TASK INSTRUCTIONS —
If a line in the data below includes the string "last", please return a copy of it.
INFORMATION SUPPLIED Start Marker
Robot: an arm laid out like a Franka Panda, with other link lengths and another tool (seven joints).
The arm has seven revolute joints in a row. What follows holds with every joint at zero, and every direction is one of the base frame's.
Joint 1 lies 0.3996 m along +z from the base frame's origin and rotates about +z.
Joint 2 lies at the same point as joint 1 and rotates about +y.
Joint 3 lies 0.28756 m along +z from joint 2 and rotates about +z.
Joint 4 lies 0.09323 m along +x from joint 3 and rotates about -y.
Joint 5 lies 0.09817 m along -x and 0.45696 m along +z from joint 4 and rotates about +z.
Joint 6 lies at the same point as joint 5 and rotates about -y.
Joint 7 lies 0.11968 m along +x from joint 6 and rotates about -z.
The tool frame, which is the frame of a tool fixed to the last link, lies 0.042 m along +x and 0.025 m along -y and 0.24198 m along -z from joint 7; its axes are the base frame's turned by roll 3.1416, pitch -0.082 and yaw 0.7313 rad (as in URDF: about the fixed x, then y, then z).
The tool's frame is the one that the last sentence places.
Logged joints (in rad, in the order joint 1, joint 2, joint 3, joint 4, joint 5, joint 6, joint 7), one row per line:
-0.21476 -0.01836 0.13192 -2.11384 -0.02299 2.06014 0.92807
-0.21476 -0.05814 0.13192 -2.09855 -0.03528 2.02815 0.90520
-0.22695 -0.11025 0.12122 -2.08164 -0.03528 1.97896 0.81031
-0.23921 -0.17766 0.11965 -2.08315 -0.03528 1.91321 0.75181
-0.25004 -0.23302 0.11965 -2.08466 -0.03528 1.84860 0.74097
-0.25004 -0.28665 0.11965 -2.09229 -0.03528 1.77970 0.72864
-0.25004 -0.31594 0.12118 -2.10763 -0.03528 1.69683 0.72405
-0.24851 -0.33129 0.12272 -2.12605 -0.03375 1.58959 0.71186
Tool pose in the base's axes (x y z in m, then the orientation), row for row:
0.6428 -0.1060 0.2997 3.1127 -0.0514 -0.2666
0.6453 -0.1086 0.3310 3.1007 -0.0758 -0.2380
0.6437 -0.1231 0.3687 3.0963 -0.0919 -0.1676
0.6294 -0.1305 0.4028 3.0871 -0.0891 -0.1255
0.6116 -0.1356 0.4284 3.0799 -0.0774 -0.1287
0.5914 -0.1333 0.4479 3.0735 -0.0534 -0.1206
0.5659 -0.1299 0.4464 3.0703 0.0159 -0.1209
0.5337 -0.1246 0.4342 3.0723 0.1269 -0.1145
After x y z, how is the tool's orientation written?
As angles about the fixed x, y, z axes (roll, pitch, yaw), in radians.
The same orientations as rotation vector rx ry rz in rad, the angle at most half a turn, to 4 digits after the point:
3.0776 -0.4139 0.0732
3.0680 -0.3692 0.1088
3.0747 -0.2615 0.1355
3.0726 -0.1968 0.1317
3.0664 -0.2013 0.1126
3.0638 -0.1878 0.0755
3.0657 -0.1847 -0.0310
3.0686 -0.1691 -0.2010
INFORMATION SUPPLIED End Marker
RESPONSE —
The tool frame, which is the frame of a tool fixed to the last link, lies 0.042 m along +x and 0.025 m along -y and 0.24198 m along -z from joint 7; its axes are the base frame's turned by roll 3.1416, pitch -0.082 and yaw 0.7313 rad (as in URDF: about the fixed x, then y, then z).
The tool's frame is the one that the last sentence places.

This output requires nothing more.